Abbie Parr / Getty Images Sport / Getty

To watch Joel Embiid play basketball, or to listen to him talk, it's impossible to imagine the Cameroonian superstar ever doubting himself.

But back before he'd played an NBA game, while he was still working his way back from the recurring foot fractures that cost him his first two seasons, and while his future in the league was still very much in question, things got dire for the prodigious Philadelphia 76ers center.

"My body died," Embiid told reporters Friday, according to Tim Bontemps of the Washington Post.

"At some points, I wanted to quit. There were surgeries after surgeries, and I didn't really believe in myself. I didn't feel good about my body."

All that changed, though, once Embiid played his first NBA game - a 20-point, seven-rebound, two-block outing against the Oklahoma City Thunder in October 2016.

"Once I played in my first game, I figured out I was going to be one of the best players in the league, if not the best player in the league," Embiid said. "So from that day, I just kept pushing and now I'm here."

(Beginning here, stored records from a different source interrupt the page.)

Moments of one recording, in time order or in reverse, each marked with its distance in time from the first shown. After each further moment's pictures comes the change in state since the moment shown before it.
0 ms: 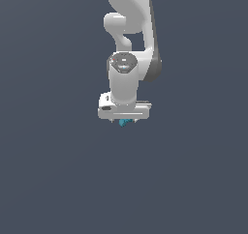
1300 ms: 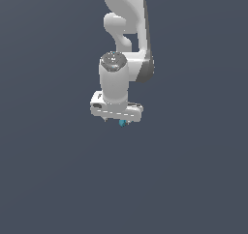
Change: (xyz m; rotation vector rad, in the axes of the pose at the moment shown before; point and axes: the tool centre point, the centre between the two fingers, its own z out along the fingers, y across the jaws) arm 0.000 0.030 0.002 -0.007 0.026 0.157
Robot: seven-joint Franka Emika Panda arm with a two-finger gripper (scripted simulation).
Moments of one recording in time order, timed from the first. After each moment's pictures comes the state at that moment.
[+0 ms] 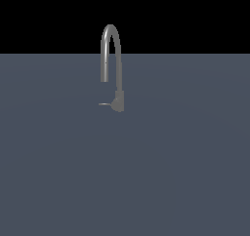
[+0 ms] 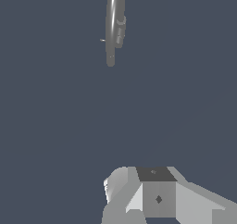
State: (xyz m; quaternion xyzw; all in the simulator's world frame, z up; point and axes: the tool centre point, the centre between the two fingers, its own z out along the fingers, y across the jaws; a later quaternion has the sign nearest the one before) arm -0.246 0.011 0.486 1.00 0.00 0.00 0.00
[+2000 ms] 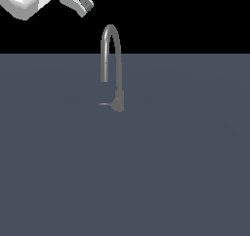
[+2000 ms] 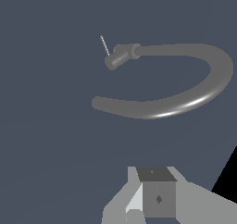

Here, for Embiid, is in Los Angeles, where he's set to play in his first NBA All-Star Game. Healthy now in his second season, the 23-year-old earned a starting nod by putting up 23.7 points, 11.1 rebounds, 3.1 assists, and 1.8 blocks through 44 games, while carrying the Sixers to the seventh-best record and third-best point differential in the Eastern Conference. He's already one of the league's best players, but he doesn't want to stop there.

"I really feel like I have the potential, and I'm not even kidding about it," he said. "I have the potential to be the best player in the league."